* [PROMPT]: Nothing but the lines from the start of the entries through the line containing "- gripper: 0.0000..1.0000" should appear in the answer, each given exactly.

Records from a data source:
—————
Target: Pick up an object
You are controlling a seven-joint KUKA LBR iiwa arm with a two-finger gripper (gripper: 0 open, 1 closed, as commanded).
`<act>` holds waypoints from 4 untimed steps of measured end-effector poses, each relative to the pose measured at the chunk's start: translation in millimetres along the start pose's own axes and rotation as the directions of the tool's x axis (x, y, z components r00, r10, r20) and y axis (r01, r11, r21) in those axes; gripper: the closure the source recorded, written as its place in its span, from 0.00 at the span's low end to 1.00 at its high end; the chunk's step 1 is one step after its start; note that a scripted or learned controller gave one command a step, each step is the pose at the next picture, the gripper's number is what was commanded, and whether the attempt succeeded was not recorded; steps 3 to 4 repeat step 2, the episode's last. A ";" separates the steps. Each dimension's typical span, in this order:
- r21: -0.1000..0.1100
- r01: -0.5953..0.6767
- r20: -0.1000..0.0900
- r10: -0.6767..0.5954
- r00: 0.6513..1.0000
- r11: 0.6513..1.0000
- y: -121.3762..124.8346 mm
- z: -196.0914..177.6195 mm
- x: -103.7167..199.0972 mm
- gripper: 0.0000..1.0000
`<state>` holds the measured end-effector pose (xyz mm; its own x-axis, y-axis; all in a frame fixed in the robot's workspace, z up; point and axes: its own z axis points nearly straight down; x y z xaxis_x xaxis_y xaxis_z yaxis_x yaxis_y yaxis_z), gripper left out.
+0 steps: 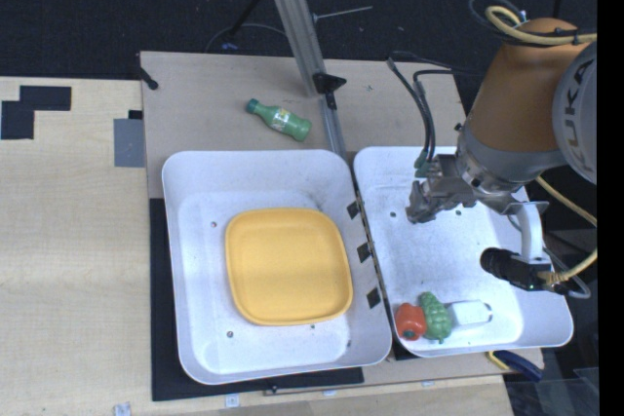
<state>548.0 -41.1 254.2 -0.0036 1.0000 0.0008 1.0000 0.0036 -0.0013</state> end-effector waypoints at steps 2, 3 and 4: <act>-0.001 0.000 0.001 0.000 1.000 1.000 -30.6 2.4 106.8 1.00; -0.001 0.000 0.001 0.000 1.000 1.000 -30.6 2.4 106.8 1.00; -0.001 0.000 0.001 0.000 1.000 1.000 -30.6 2.4 106.8 1.00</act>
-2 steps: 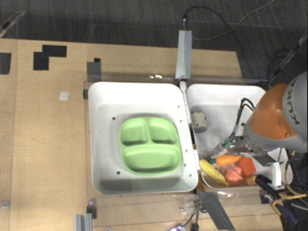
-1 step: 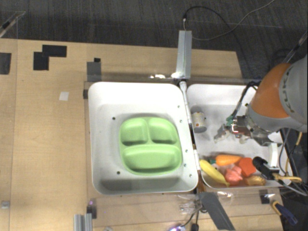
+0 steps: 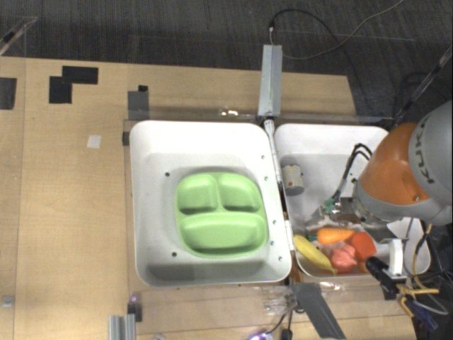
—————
* [REPLY]:
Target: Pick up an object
You are controlling a seven-joint KUKA LBR iiwa arm with a two-finger gripper (gripper: 0 open, 1 closed, as commanded).
`<act>` holds waypoints from 4 untimed steps of measured end-effector poses, each relative to the pose measured at the chunk's start: translation in millimetres along the start pose's own axes and rotation as the directions of the tool's x axis (x, y, z components r00, r10, r20) and y axis (r01, r11, r21) in those axes; gripper: the closure the source recorded, written as its place in its span, from 0.00 at the span's low end to 1.00 at its high end; the chunk's step 1 is one step after its start; note that a scripted or learned controller gave one command a step, each step is the pose at the next picture, the gripper's number is what was commanded, and whether the attempt succeeded was not recorded; steps 3 to 4 repeat step 2, the episode's last. A ";" separates the steps. Each dimension's typical span, in this order:
- r21: -0.1000..0.1100
- r01: -0.5953..0.6767
- r20: -0.1000..0.0900
- r10: -0.6767..0.5954
- r00: 0.6513..1.0000
- r11: 0.6513..1.0000
- y: -121.3762..124.8346 mm
- z: -196.0914..177.6195 mm
- x: -103.7167..199.0972 mm
- gripper: 0.0000..1.0000

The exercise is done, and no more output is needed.